Strengths of our study include use of innovative statistical methods to integrate 30 county-level characteristics that may be implicated in COVID-19 transmission and mortality with a latent-class modeling approach [18] that identified groups of counties with similar profiles of ecological risk factors. To accomplish this task, we harmonized and linked numerous publicly available county-level datasets to create a comprehensive classification scheme leveraged available data on county-level COVID-19 outcomes that represent cumulative cases and deaths from >12 months since the beginning of the pandemic.

This analysis has several limitations. First, there is the potential misclassification of COVID-19 cases and mortality due to under-ascertainment of COVID-19. Under-recognition of COVID-19 may have occurred due to limited availability of testing, especially earlier in the pandemic. Prior studies have demonstrated a strong correlation between testing and cases per 100,000 population and seroprevalence studies suggest that up to 10 times more COVID-19 infections occurred than number of cases [36, 37], which may reflect mild illness or no symptoms in addition to under-testing. Therefore, COVID-19 cases and deaths are unlikely to reflect the total burden of COVID-19. This has been demonstrated in analyses of excess deaths at the national level [38]. However, our analysis relies on the most comprehensive estimates of cumulative COVID-19 mortality and cases available at the county-level. Second, use of LCA assigns group membership for each county based on the highest probability, but there may be counties that may be equally likely to belong to another county-level risk group. However, examination of posterior probabilities revealed that no county had a probability <0.7 based on their assigned group membership and LCA facilitated the integration of 30 highly interrelated variables in one classification scheme in an unbiased data-driven approach. Third, our analysis does not account for individual-level characteristics that are associated with COVID-19 infection or disease severity. However, the current study design is ecological, and it is not meant to infer causation; rather it is meant to inform large-scale comparisons at the population-level to communicate with local health departments and leaders to inform decisions at the county-level [39]. Fourth, analysis at a smaller geographic scale, such as the neighborhood (census-tract) level was not possible in this nationwide study. Prior work in New York City [40], Milwaukee [41], and Chicago [42] have identified the neighborhood-level variation within a city in COVID-19 deaths that highlight structural inequities as root causes of these disparities and warrant further investigation. This analysis at the county-level is a meaningful geographic scale for changes in policy and public health response at the state- and national-level that can complement efforts within counties.

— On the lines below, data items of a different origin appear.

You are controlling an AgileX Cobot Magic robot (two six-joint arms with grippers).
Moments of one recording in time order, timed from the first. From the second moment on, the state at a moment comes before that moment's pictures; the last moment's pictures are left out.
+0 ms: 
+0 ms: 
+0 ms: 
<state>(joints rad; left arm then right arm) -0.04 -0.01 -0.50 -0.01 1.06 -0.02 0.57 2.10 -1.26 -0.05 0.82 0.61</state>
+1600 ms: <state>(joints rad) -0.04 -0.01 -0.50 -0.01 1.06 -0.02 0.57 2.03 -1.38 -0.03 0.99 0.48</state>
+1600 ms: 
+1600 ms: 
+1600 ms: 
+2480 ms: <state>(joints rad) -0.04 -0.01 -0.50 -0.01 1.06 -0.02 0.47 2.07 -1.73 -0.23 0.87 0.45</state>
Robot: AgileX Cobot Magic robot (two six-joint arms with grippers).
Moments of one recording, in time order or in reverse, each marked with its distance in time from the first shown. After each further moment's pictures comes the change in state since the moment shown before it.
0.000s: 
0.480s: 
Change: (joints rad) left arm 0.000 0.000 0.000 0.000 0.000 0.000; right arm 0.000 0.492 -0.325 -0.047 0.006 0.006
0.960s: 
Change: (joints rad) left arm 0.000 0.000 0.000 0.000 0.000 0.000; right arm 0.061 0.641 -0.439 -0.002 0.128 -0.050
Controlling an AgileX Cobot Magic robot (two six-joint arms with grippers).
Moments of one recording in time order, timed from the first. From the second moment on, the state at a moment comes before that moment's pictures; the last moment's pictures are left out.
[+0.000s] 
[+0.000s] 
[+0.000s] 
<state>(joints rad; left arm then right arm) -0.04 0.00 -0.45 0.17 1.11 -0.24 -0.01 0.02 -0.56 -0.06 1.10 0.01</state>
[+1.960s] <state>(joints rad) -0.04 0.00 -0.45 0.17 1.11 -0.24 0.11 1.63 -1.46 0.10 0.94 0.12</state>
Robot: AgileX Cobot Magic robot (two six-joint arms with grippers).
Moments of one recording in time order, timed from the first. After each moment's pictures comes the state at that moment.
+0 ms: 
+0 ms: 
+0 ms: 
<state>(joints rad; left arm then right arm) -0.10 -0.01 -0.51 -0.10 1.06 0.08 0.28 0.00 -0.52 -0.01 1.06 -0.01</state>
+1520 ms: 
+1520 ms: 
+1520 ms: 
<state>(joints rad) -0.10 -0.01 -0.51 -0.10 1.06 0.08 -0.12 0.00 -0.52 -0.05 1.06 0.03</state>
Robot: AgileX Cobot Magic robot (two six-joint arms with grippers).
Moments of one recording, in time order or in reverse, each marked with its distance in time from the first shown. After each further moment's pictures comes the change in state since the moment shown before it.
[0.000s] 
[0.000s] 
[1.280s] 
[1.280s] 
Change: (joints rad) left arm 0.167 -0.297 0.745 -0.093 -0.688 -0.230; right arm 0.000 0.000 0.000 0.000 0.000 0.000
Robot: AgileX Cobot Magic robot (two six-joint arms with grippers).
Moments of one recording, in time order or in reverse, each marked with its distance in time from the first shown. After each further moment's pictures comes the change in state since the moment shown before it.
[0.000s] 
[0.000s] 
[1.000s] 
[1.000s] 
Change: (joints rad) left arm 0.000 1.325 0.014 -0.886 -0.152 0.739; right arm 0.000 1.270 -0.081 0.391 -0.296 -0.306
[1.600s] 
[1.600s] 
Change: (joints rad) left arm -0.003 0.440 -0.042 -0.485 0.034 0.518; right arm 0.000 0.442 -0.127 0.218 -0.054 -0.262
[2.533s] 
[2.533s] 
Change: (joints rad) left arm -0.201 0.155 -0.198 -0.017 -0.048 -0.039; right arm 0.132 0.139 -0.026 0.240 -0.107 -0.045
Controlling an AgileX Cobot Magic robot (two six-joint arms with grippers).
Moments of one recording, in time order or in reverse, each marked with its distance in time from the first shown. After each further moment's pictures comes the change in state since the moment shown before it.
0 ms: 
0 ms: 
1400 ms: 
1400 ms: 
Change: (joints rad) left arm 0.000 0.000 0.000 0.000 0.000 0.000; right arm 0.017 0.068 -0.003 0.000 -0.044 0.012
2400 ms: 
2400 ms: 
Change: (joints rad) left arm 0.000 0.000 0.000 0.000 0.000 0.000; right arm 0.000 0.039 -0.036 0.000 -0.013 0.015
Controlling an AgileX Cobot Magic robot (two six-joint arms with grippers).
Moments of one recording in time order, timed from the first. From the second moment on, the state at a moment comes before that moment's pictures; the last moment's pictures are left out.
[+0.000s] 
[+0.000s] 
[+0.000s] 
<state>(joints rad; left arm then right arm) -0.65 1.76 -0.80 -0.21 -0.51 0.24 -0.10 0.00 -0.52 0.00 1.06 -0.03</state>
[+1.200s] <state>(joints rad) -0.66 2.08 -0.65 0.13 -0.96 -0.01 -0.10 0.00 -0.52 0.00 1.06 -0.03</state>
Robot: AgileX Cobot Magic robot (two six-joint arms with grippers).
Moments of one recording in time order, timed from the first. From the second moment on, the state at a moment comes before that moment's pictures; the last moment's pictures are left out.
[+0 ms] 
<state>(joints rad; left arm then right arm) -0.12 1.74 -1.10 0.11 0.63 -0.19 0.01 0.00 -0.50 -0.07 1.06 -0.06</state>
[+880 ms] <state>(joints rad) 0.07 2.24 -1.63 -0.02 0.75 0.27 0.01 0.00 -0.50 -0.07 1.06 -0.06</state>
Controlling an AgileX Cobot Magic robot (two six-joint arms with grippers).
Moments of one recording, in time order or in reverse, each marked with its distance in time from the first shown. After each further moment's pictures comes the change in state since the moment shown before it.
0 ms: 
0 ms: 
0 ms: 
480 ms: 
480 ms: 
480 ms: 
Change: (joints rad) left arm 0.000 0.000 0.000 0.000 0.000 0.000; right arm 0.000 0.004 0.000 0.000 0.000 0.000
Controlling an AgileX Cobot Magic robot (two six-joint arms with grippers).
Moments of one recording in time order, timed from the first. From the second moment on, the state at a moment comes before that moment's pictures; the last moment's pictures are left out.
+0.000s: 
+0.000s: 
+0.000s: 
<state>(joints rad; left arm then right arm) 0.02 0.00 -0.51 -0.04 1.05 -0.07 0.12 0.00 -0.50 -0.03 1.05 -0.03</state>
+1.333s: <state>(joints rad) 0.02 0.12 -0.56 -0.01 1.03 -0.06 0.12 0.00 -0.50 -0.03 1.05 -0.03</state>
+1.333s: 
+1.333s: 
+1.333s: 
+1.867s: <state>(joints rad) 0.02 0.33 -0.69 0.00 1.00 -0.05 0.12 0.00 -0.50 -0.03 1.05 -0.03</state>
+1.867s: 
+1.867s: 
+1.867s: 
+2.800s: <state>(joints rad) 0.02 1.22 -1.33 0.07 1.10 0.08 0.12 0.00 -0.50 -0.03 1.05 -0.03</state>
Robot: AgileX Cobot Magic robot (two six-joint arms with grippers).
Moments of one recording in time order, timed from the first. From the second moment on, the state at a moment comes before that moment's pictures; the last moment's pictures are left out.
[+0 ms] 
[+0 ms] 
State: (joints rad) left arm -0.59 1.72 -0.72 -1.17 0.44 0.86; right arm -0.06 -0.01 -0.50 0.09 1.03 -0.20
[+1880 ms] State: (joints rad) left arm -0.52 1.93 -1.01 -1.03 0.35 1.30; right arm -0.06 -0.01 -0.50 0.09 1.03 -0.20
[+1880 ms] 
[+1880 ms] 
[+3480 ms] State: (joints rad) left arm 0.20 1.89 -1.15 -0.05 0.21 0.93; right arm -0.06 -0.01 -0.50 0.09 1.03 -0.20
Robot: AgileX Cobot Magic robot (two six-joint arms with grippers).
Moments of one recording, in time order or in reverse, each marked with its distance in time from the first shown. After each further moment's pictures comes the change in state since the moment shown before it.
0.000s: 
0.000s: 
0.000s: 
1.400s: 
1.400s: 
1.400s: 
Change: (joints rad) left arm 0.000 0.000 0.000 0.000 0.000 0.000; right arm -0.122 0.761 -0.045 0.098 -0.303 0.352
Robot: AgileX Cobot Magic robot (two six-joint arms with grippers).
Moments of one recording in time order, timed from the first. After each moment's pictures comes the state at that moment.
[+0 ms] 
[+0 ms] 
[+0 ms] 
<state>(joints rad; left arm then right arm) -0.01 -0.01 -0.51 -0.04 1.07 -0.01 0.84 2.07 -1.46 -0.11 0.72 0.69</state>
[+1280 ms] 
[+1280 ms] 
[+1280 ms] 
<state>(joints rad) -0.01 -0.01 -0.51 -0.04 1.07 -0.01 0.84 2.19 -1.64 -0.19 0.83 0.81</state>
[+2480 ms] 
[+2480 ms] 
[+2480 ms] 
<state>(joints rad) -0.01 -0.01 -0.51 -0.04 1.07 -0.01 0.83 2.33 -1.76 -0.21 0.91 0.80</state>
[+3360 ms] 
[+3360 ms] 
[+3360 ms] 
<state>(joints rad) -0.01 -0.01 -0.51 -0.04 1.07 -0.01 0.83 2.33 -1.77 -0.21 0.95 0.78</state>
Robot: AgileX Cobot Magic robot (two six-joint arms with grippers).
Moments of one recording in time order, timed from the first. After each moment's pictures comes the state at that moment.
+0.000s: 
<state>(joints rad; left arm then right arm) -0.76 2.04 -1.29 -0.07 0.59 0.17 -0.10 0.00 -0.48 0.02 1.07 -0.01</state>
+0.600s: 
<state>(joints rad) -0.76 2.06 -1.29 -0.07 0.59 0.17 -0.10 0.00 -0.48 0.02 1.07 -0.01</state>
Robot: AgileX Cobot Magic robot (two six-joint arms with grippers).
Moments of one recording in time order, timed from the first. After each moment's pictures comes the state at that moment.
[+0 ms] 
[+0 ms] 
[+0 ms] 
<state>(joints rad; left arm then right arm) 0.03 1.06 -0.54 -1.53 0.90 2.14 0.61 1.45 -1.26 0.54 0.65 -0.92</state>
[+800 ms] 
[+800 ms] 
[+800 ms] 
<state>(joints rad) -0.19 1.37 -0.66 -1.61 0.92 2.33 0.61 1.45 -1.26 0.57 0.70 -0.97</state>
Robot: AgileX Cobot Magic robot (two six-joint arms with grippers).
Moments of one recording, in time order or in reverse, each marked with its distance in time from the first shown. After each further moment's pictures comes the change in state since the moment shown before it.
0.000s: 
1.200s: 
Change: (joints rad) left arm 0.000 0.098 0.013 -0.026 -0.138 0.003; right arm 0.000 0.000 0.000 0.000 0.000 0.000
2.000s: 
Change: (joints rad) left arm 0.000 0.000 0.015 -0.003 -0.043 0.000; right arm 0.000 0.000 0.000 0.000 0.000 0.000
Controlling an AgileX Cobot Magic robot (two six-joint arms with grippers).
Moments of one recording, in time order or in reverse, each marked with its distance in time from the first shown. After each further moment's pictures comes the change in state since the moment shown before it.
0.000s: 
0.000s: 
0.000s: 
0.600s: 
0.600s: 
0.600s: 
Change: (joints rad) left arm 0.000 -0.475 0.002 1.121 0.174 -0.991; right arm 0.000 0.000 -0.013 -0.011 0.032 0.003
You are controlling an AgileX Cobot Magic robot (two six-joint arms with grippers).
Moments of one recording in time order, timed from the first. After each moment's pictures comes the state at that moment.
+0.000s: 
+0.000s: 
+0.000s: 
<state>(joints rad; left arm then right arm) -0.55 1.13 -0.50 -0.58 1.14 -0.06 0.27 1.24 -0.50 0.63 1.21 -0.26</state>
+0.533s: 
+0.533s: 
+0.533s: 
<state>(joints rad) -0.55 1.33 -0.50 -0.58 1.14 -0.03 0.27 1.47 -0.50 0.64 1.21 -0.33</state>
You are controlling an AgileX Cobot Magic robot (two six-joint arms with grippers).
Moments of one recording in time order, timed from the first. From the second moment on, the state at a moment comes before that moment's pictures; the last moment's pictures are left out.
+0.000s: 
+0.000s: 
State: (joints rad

In conclusion, this study identified clustering of counties based on a variety of county-level factors that incorporate sociodemographic, health status and access, and environmental characteristics. The county-level risk index was significantly associated with COVID-19 cases and deaths, with the greatest burden for both occurring in the group with rural disadvantaged counties. Place-based health disadvantage for COVID-19 outcomes will require targeted and equitable allocation of resources for vaccination as well as management of long-term sequelae and disability due to COVID-19. The findings from this current study provide unique insights into county-level characteristics that may inform the lack of reserve or resilience at a population-level when challenged by an unexpected stress of a highly infectious communicable disease that carries a significant risk of morbidity and mortality, such as COVID-19.